# general questions and confusion



## FormerHorseGuard (27 May 2006)

i read here some where the cougar was being put out of service, but i read on the dnd offical site http://www.army.forces.gc.ca/lf/English/2_5.asp 
that the cougar is being kept in small numbers for the RES for training use. 
is the dnd site jsut out of date or did i read wrong here?
dnd says the Leo2 is still in service but i thought itnwas being retired and replaced. 

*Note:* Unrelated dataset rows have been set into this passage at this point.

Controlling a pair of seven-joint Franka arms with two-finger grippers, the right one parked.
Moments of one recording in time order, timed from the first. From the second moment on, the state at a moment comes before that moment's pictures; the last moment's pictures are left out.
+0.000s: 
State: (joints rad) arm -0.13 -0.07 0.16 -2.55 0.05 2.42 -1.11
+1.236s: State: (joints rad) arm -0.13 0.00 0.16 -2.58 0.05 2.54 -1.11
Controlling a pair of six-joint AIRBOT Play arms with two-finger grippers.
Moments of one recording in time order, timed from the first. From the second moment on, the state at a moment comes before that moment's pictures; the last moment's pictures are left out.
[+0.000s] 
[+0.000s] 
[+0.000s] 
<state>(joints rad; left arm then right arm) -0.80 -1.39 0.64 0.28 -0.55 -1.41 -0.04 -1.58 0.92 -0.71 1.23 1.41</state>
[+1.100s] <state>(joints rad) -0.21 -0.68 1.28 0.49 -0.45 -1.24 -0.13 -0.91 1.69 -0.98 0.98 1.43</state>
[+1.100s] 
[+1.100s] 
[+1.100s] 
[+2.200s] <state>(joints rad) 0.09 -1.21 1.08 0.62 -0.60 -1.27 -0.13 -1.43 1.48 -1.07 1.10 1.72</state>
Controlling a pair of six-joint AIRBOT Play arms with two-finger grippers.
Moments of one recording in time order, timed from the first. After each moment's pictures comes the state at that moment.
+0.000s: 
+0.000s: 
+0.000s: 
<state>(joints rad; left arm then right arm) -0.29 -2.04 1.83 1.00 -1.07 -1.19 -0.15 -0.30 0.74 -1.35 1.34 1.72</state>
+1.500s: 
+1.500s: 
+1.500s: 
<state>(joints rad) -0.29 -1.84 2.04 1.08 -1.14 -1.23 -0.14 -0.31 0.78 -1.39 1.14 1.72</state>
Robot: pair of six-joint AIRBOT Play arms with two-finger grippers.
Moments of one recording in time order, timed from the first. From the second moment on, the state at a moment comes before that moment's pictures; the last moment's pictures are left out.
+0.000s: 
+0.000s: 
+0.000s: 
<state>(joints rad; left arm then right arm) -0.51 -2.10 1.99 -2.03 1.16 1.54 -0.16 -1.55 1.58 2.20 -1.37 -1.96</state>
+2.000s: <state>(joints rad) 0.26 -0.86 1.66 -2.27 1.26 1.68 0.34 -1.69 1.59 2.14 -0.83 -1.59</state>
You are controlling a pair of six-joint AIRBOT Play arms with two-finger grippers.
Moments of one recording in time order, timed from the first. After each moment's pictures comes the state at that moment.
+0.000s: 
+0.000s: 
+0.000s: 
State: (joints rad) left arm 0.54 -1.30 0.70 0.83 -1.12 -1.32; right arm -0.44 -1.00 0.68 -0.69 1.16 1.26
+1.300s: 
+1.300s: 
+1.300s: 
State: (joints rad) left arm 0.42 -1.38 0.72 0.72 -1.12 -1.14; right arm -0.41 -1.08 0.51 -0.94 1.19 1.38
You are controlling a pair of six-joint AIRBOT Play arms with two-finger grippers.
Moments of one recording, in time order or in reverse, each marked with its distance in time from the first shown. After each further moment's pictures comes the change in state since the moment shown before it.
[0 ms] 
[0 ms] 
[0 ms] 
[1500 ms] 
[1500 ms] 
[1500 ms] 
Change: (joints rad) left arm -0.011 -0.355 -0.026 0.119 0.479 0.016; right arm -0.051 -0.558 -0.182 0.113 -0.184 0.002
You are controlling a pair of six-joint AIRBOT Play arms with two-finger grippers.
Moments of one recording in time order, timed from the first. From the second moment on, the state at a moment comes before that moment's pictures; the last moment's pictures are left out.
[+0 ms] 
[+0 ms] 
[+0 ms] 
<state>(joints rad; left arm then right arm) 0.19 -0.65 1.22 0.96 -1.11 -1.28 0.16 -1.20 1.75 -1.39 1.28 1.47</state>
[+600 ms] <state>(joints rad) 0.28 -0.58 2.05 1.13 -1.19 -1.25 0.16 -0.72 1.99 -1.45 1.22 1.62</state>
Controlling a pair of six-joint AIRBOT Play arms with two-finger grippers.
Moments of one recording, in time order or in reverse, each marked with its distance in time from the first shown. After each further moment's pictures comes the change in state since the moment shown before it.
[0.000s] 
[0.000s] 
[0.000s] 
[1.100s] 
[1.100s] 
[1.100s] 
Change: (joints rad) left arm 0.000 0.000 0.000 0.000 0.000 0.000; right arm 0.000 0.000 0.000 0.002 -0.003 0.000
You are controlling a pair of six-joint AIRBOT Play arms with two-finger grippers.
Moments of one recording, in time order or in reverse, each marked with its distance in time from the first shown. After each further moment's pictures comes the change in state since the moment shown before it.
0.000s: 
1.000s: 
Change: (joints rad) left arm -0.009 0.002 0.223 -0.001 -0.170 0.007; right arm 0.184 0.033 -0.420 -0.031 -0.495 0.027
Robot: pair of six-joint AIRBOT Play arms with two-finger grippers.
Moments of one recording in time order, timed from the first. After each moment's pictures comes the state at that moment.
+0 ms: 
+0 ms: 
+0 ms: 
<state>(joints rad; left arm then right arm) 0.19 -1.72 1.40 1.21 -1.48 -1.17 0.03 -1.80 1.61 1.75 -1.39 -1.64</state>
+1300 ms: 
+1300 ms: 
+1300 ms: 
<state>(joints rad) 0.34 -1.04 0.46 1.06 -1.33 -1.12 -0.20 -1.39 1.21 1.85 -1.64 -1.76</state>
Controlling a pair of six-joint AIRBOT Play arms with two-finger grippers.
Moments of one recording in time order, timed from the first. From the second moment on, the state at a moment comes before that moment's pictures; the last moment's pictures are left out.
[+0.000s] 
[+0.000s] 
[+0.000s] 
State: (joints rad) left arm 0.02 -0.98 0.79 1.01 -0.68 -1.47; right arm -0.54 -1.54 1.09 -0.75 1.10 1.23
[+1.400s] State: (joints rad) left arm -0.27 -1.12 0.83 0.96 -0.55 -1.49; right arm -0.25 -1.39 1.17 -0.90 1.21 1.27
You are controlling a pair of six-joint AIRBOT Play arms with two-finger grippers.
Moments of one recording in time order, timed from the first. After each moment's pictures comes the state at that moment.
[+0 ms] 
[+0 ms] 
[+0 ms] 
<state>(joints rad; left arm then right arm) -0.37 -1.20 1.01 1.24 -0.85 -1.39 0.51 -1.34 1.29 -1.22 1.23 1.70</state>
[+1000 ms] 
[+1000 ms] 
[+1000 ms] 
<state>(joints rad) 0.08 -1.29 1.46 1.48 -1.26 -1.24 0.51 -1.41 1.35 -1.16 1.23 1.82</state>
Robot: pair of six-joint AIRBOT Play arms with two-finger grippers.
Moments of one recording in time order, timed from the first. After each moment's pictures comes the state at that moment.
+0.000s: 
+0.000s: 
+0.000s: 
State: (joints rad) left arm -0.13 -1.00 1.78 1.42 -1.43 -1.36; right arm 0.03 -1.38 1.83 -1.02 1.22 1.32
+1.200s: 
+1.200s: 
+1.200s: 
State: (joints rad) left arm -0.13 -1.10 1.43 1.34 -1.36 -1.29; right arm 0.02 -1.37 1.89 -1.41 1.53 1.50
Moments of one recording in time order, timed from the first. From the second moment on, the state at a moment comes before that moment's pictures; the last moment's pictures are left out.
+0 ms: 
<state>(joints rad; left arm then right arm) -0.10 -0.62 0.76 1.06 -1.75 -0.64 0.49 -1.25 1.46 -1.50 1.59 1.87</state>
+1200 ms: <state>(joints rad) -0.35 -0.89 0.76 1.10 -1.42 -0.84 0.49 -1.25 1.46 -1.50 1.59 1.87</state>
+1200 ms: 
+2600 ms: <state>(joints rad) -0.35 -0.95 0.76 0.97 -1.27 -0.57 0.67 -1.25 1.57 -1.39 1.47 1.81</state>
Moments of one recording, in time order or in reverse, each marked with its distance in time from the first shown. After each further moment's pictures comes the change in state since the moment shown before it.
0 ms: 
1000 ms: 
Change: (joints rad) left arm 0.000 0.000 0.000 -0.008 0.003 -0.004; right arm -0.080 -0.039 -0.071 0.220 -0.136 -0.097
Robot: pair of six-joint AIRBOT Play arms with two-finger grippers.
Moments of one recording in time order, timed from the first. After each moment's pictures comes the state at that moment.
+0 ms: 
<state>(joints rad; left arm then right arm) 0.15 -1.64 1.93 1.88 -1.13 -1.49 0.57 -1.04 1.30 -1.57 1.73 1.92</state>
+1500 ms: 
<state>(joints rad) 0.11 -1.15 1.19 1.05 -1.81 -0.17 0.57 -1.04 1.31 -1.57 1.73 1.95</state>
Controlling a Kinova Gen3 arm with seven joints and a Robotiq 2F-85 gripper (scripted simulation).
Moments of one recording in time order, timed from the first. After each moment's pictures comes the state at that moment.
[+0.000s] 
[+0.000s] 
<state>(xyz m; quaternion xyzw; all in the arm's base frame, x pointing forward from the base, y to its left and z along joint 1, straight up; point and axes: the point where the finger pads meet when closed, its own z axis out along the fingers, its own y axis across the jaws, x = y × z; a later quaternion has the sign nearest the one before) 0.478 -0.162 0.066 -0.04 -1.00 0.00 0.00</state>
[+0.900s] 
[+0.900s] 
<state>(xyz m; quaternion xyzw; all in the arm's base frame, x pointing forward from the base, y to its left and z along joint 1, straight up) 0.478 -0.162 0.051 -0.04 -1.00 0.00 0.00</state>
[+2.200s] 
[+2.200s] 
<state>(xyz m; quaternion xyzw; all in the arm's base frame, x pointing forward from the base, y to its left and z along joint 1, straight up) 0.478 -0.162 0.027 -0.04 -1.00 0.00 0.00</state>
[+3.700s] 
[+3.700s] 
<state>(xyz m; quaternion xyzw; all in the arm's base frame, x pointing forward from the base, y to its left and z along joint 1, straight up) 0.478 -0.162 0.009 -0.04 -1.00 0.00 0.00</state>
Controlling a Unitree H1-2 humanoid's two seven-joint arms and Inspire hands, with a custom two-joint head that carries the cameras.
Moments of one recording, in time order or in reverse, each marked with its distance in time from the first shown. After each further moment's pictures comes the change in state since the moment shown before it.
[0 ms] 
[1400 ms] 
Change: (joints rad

i did some equipment there in the list that was very interesting.
http://www.army.forces.gc.ca/lf/English/2_0_1.asp?uSubSection=1&uSection=5

anyways just curious


----------



## TN2IC (29 May 2006)

The Cougars were sent to Montreal then to Sudan. Well the ones from Gagetown were. I was part of the crew that work on them last before leaving Gagetown.


----------



## George Wallace (29 May 2006)

Cougars?  Or Grizzlies?


----------



## Teddy Ruxpin (29 May 2006)

Cougars are gone - long gone.  All Reserve armour regiments are now recce.

About 1/3 of the Grizzlies were sent to the Sudan - the rest have been removed from service as well.  Plans for various "upgrades" have been scrapped.

Leopard C2 is still going strong and is in service with Lord Strathcona's Horse (Royal Canadians) and with OPFOR at CMTC Wainwright - until "replaced" by the MGS.


----------